Mr. Jones, as you are informed, as his attending physician, has a CAUTI. The news comes by imperious email expecting your comments and action. Mr. Jones is a tetraplegic patient admitted through the ER with a very obvious left leg cellulitis, the most likely cause for his 101 °F fever. His bladder is managed by an indwelling transurethral catheter, as he had a prior sphincterotomy and was fed up with urinary incontinence. A urine culture for ‘dirty’ looking urine was ordered by the ER. He does not have any urinary symptoms, or changes in urinary symptoms or signs. The catheter is changed regularly and well maintained with no apparent complications. The ER urine culture is positive for a growth of E. coli and K.pneumoniae with 105 CFU/ml, which are MRDOs. Antibiotic treatment would require IV antibiotics.
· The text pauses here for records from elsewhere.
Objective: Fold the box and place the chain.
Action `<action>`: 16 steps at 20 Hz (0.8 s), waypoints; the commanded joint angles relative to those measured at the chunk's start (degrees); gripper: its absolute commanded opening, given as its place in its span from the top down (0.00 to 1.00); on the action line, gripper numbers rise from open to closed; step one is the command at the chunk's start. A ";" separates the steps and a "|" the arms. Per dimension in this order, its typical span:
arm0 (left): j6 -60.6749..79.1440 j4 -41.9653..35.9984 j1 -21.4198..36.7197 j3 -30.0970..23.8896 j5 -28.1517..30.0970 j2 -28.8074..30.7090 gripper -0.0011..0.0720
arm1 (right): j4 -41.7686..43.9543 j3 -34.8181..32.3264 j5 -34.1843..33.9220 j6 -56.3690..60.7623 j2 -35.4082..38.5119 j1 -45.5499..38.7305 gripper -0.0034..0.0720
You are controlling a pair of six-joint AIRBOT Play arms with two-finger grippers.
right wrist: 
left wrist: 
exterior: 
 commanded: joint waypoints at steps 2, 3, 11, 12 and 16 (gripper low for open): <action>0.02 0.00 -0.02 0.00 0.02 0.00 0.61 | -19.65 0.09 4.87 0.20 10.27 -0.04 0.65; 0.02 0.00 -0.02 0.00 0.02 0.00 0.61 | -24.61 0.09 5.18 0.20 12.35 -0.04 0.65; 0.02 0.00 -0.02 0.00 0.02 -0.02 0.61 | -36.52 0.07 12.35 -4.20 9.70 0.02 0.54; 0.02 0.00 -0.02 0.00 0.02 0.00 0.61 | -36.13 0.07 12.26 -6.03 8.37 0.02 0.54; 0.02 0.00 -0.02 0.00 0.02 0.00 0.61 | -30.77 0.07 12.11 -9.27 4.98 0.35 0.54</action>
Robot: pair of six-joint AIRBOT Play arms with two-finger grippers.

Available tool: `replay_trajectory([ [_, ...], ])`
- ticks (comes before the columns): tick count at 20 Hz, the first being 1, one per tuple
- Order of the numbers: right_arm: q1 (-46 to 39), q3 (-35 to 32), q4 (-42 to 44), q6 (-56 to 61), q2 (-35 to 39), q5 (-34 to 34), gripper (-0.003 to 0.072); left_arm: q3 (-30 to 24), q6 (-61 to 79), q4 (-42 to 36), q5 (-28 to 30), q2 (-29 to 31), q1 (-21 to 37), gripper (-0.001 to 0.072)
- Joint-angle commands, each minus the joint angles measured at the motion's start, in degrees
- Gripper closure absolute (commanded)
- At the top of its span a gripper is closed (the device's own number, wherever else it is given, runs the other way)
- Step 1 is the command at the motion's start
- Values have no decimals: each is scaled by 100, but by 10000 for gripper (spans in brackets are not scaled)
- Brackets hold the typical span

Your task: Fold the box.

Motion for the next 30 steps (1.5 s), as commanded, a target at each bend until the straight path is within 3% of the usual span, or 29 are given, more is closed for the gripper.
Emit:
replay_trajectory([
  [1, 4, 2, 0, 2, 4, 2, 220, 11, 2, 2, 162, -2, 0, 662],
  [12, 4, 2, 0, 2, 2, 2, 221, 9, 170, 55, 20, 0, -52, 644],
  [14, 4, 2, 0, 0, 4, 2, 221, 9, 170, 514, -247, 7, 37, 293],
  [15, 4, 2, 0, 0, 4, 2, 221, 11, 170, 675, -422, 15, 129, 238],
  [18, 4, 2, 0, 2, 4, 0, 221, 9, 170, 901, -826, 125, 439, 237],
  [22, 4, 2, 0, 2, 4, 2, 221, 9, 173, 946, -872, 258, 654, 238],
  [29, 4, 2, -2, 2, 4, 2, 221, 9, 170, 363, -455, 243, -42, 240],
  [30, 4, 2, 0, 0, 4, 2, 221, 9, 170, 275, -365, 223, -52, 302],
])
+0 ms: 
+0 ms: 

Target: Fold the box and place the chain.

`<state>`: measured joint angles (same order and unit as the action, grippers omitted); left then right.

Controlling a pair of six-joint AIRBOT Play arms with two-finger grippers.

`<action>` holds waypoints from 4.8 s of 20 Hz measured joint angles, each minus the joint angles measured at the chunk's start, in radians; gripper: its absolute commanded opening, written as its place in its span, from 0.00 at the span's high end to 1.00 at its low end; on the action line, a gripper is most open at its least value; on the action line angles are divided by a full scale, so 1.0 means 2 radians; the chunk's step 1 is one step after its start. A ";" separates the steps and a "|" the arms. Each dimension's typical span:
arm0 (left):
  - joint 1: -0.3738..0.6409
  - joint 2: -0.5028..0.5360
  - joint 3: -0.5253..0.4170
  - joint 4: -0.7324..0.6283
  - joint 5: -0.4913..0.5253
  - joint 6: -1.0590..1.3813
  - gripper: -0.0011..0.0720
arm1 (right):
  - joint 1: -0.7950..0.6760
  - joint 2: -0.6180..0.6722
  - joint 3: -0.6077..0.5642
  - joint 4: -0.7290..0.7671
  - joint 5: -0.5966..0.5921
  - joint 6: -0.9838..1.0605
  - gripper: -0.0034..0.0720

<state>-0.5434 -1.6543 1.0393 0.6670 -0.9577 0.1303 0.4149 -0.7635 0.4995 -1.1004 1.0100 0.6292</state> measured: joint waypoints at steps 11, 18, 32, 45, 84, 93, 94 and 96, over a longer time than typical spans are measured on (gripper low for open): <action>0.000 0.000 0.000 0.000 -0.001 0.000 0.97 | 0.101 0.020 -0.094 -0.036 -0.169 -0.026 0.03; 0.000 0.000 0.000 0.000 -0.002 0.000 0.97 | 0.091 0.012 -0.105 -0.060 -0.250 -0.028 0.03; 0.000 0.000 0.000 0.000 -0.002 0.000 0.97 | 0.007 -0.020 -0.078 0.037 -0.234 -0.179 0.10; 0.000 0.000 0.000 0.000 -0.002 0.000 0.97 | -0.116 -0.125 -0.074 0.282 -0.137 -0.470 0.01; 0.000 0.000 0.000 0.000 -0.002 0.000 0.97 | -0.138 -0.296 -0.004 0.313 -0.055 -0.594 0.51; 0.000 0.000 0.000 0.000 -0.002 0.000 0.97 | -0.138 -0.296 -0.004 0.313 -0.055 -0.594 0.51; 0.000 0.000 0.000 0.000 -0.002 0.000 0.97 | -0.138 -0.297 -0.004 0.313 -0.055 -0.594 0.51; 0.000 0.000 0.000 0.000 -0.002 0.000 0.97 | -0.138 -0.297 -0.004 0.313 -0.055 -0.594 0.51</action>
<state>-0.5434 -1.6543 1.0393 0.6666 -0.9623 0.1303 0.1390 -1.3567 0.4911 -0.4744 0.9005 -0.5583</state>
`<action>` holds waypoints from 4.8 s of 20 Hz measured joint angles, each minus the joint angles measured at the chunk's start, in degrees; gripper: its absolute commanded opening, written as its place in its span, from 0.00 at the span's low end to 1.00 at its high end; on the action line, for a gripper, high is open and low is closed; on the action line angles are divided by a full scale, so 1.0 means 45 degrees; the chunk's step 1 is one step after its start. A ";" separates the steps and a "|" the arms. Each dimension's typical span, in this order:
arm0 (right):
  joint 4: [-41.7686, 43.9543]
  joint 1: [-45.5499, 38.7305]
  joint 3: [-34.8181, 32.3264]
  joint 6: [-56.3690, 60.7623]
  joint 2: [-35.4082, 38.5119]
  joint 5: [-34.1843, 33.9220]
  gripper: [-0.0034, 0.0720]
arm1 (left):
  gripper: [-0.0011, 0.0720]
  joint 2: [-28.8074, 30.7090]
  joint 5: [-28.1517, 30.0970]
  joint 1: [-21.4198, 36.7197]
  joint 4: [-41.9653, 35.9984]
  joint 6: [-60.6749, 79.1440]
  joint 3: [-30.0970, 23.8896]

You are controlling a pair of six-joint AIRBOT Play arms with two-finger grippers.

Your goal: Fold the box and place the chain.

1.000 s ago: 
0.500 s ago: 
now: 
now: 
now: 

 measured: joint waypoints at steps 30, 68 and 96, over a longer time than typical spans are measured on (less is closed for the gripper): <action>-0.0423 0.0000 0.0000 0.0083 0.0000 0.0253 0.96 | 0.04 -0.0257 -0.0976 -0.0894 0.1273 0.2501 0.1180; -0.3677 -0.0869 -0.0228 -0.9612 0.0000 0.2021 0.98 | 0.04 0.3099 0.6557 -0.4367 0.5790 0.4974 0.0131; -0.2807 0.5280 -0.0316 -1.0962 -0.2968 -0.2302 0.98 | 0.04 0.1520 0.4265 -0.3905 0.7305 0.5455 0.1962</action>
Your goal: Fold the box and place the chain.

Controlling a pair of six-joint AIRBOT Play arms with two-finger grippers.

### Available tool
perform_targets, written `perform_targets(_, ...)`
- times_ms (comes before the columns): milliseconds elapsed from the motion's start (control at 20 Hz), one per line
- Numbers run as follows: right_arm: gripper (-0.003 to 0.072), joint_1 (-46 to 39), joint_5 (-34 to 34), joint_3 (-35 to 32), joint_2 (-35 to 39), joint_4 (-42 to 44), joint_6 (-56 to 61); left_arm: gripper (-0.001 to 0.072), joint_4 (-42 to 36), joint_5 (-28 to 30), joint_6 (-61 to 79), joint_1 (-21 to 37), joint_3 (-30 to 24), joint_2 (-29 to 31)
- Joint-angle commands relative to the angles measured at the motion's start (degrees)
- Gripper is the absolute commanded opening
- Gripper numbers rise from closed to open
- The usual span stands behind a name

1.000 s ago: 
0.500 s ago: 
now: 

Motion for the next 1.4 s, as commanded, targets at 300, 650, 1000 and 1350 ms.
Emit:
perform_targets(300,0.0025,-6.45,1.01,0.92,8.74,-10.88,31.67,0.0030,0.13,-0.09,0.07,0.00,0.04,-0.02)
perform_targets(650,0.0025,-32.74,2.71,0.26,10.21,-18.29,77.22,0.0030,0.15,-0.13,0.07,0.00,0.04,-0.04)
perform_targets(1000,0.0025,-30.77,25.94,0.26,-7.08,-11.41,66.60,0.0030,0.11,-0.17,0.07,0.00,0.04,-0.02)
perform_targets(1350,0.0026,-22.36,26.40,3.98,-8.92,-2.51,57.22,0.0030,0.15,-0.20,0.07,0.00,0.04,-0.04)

This is a hypothetical scenario for illustration purposes. Clinical diagnosis of UTI in SCI patients requires symptoms, this has been the standard in urology and rehabilitation medicine for several years [1,2,3,4].

Mr. Jones should not be treated for a UTI, as he has asymptomatic bacteriuria. Treating asymptomatic bacteriuria would lead to more resistant organisms, secondary complications of the antibiotic administration and likely secondary courses of antibiotics in a vain attempt to ‘clear' the infection and obtain a sterile urine result, which due to the indwelling catheter, is unlikely to happen.

The problem is that Mr. Jones does not have a clinical UTI. Unfortunately, the NHSN guideline definition [5] for a CAUTI is met and thus the hospital infection control personnel assign a CAUTI to Mr. Jones, as he has a fever and a positive urine culture with an indwelling transurethral catheter. The importance of this administrative assignment of CAUTI to Mr. Jones, is that it affects the hospital’s standing, in terms of HAIs and other surveillance metrics that are used to determine quality-of-care delivery and reimbursement.

Dr. Davis’s case series illustrates the fallout from trying to decrease the CAUTI rates in hospital systems. Nursing services have pushed through protocols to remove urinary catheters early, which while laudable, and often appropriate, can, in special circumstances (as described in this case series), be dangerous to the patient with serious repercussions. This is clearly not the intent or the desired outcome of the protocols, which are designed to avoid inappropriate CAUTI assignments.

Interestingly, if all of Dr. Davis’s patients had been converted into a suprapubic catheter management, earlier, or had an incontinent ileovesicostomy, then CAUTI could not be applied to his patients, as the definitions would not meet the NHSN guidelines to administratively assign a CAUTI by the hospital infection control. While SP indwelling catheters avoid the ugly- looking traumatic hypospadias in male patients or the disastrous bladder neck erosion in female patients, these patients can and do get symptomatic UTIs (cystitis and pyelonephritis). However, these do not count for CAUTI, which they clearly are. The CDC should consider revision of the CAUTI guideline definitions to allow for these special circumstances.